Coxon swept his eyes to the bottom of the page. The names, scratched with pride, were unf
amiliar. Aylmer and the
Third Earl of Berkeley were named elaborately as commissioners for exercising the office of Lord High Admiral of the Kingdom of Great Britain.
Coxon recalled the second earl. The father. But he had been away so long. These men would only know him as a name on a list, and a short name at that, with a dead clergyman as parent.
He reverted to the order itself. A jigsaw of compliments and phrases that made no sense.
On reaching and securing the island, command was to revert to Guinneys. The arrest of Count Gyllenborg, the Swedish ambassador who had attended a function at which Coxon and Devlin had been present, had cast doubt on Coxon's loyalty to the new king. The Jacobite threat was too powerful. The gold, for its own security, needed to be safeguarded by the British Crown, in the interests of the French, naturally. Coxon's undoubted knowledge of the Indies and his knowledge of the pirate Devlin were invaluable to the endeavour.
Once achieved, however, his value is unclear and must be assumed threatening and disadvantageous, the value and unknown extent of which to be determined by Captain William Guinneys to whom the Board grants full warrant.'
'I am suspected of some Jacobite tendency?
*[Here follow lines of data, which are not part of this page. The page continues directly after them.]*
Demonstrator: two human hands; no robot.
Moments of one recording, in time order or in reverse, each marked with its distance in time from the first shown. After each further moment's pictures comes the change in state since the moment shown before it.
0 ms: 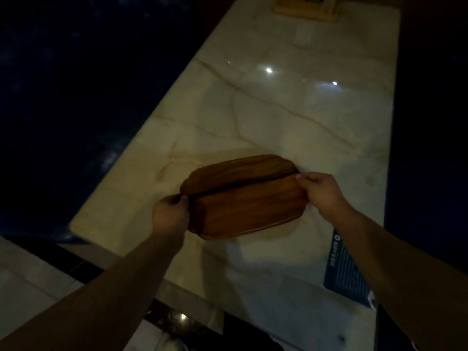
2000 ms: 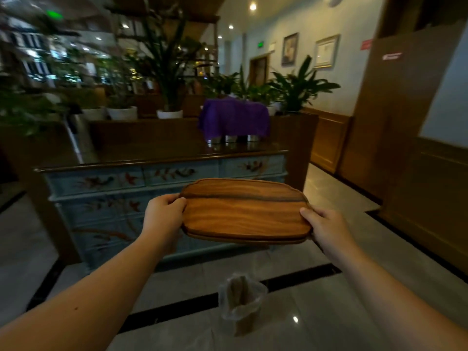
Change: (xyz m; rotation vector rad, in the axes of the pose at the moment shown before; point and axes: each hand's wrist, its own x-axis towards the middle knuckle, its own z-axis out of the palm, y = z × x) left_hand -0.707 -0.400 -0.922 -0.564 2.216 -0.342; right_hand -1.217 -0.086 0.748 -0.305 -2.286 -1.090
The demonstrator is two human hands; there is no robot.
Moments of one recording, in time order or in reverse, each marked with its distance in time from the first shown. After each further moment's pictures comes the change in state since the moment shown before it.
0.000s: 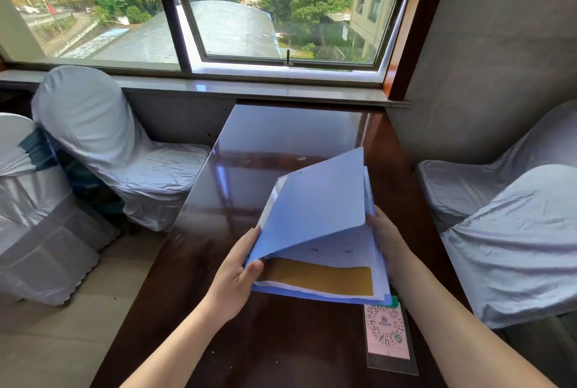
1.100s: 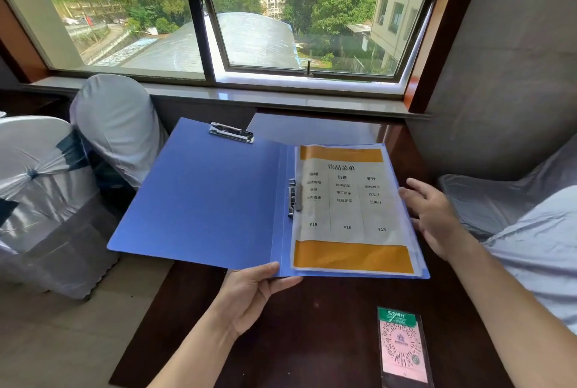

From what insanity does this notion spring?' Coxon asked.
'Oh, John.' Guinneys took back the paper. 'From nothing, most probably. Gold is gold. George loves horses, don't you know? Don't take it personally.' Guinneys secreted the paper back in his vest. 'More important is the stink this will make in that confounded Parliament. Jacobite pirates have a vast gold investment to fund a restoration through Spain. Do you want to remain on half-pay forever, for I don't!'
Coxon half turned, removing Cole and Williams from his vision, his thoughts racking up like bridge pegs. Guinneys' orders were different from his own, their significance beyond his reasoning. The gold was to be taken. Taken for English coffers and blamed on the pirates. And Guinneys to help himself to a slice of it, no doubt.
The Jacobite dross was convenient. Convenient enough to remove the embarrassment that Coxon had obviously become.
Gold. Gilded blood-red. And Guinneys? What was his part? What promise had he been given? Why was Talton dead? Coxon pressed the point, for Cole and Williams to hear.